How are we going to do
The strategy will be as follows:
- Input preparation
- Cluster analysis
- Reducing the dimension of the input data
- Analysis by Classification Trees
Actually, that's about this, and it goes on.
')
Input preparation
At this stage, we use various methods (Fourier analysis and others) to obtain values for our 9 characteristics.
Cluster analysis
We use the method of hierarchical classification. The result of clustering by this method is shown in the figure below (clusters are marked with red circles).

In this case, we can observe 10 clusters about which we are known a priori, thus, we still have the possibility of classification according to the existing set of input data.
Reducing the dimension of the input data
The input data set at our disposal has a rather large dimension, and therefore it is not very convenient to work with it. We make an attempt to reduce the dimension of the input data, that is, to solve the problem of data reduction.
To do this, we will first use Factor analysis, as a coarser tool, and then apply the Multidimensional Scaling method to the results of Factor analysis.
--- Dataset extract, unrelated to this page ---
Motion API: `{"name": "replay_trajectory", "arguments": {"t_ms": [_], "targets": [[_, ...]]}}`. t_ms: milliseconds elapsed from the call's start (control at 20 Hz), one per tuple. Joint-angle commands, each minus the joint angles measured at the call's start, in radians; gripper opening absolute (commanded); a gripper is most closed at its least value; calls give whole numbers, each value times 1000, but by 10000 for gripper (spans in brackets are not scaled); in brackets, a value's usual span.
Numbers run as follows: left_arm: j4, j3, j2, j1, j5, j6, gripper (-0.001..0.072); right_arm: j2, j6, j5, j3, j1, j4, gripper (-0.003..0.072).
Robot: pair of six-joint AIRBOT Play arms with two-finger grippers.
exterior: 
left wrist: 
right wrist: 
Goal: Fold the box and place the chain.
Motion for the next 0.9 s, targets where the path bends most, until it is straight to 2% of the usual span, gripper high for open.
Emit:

We will conduct factor analysis. Since we do not know obviously how many factors will be allocated, we will spend for 9 factors. Own values are presented in the table below:
Eigenvalues Selection: Main Components
Sob. characters % total dispersion Cumulative. own value Cumulative. %
1 3,640494 40,44993 3,640494 40,4499
2 1.875795 20.84217 5.516289 61.2921
3 1,028626 11,42918 6,544915 72,7213
4 0.869353 9.65948 7.414268 82.3808
5 0.636831 7.07590 8.051100 89.4567
6 0.410692 4.56325 8.461792 94,0199
7 0.261768 2.90854 8.723560 96.9284
8 0.204545 2.27272 8.928105 99.2012
9 0.071895 0.79883 9.0000 100.0000
As we can see from this table, the total share of the explained variance does not exceed 80%, hence we can conclude that the data are non-linear, that is, the data are approximated by a non-linear model. The number of factors can be judged by the scree chart:

According to the schedule of scree, we see that there are 3 factors.
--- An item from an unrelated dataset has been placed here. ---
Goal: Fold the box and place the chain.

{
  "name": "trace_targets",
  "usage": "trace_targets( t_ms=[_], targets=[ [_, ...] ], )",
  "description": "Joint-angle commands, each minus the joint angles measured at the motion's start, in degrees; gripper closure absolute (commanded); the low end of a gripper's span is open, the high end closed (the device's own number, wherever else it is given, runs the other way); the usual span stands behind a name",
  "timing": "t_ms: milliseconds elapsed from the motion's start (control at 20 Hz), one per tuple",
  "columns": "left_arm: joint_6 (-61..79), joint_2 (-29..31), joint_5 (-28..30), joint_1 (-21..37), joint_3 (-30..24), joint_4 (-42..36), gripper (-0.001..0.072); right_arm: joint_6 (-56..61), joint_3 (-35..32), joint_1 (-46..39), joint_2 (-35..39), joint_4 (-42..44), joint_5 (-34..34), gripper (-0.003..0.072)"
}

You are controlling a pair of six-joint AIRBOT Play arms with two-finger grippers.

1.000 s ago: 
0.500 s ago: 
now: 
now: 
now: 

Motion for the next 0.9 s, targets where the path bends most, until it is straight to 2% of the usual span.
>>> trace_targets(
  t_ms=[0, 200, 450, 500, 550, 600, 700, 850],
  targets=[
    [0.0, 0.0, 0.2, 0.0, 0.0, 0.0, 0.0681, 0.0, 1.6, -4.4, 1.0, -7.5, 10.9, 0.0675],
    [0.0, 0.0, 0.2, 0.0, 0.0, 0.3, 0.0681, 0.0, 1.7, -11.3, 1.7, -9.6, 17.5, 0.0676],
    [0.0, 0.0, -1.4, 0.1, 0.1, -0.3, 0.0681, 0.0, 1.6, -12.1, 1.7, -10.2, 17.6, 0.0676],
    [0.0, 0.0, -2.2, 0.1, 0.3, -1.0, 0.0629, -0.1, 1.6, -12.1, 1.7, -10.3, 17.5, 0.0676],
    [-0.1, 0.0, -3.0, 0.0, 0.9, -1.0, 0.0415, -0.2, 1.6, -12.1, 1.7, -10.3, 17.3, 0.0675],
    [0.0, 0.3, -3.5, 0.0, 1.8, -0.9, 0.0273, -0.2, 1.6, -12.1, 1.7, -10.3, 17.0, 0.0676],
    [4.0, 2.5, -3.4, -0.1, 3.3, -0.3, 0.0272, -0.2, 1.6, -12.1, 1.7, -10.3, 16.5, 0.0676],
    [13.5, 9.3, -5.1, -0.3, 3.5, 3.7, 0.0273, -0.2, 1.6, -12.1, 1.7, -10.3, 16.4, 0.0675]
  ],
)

Analysis using the multidimensional scaling method did not improve the situation with data reduction. The fact that the multidimensional scaling did not produce results is indicated by the Shepard diagram, which for a successful analysis should be a direct one.

Analysis by Classification Trees
Considering that we know a priori about the existence of 10 clusters in the source data, and also that we have some evidence of their existence (that is, it is possible to classify according to the existing set of characteristics): the result of clustering according to the Hierarchical Classification method, as well as the findings of the preliminary study of input data - it was decided to apply a very "thin" tool - Classification Trees. It was also decided to apply the one-dimensional branch by the CART method, as the most accurate method for classification problems.
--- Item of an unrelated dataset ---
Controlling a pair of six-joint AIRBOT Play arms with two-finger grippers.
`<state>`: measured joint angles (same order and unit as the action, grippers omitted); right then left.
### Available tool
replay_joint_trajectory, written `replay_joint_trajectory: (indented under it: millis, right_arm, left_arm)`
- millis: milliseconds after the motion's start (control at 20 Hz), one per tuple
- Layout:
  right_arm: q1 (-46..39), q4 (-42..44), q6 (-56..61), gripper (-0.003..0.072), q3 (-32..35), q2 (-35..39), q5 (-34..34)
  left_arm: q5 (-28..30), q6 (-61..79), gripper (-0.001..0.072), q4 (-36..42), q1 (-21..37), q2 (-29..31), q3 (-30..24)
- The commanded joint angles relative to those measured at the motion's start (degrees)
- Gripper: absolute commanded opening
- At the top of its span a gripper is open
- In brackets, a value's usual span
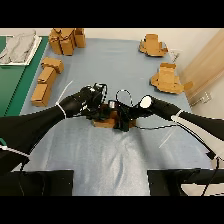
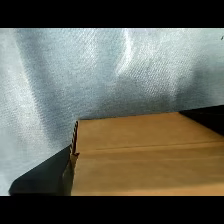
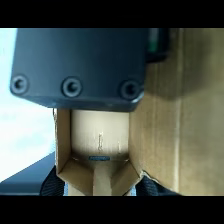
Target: Fold the box.
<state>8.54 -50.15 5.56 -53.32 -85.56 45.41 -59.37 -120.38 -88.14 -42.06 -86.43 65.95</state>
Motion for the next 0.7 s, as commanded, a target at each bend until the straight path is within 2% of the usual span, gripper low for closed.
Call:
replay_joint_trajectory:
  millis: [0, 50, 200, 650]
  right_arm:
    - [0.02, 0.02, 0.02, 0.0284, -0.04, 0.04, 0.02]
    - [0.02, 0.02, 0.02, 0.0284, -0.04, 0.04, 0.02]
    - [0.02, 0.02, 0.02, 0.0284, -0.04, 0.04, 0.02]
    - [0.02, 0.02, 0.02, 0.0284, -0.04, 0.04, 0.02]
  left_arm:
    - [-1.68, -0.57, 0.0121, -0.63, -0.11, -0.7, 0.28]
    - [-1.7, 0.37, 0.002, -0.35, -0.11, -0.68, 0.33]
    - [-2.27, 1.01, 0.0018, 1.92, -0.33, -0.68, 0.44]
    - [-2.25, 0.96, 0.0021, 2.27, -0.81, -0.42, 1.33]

The algorithm built the following classification tree:

Let's make the description of the received results. As we can see, the classification tree is constructed correctly: we do not have repetitions at the terminal vertices, so a clear division into classes took place based on the values of the characteristics of the audio signal presented in the input data.
Conclusion
All experiments were carried out with the help of fellow musicians and the mathematical package Statistica.
As a result, the values of the signs of the audio signal were obtained, thanks to which I can recognize on which musical instrument the melody was played.
The algorithm works so far for melodies that are played on one musical instrument, but in the plans there are also multi-instrumental melodies.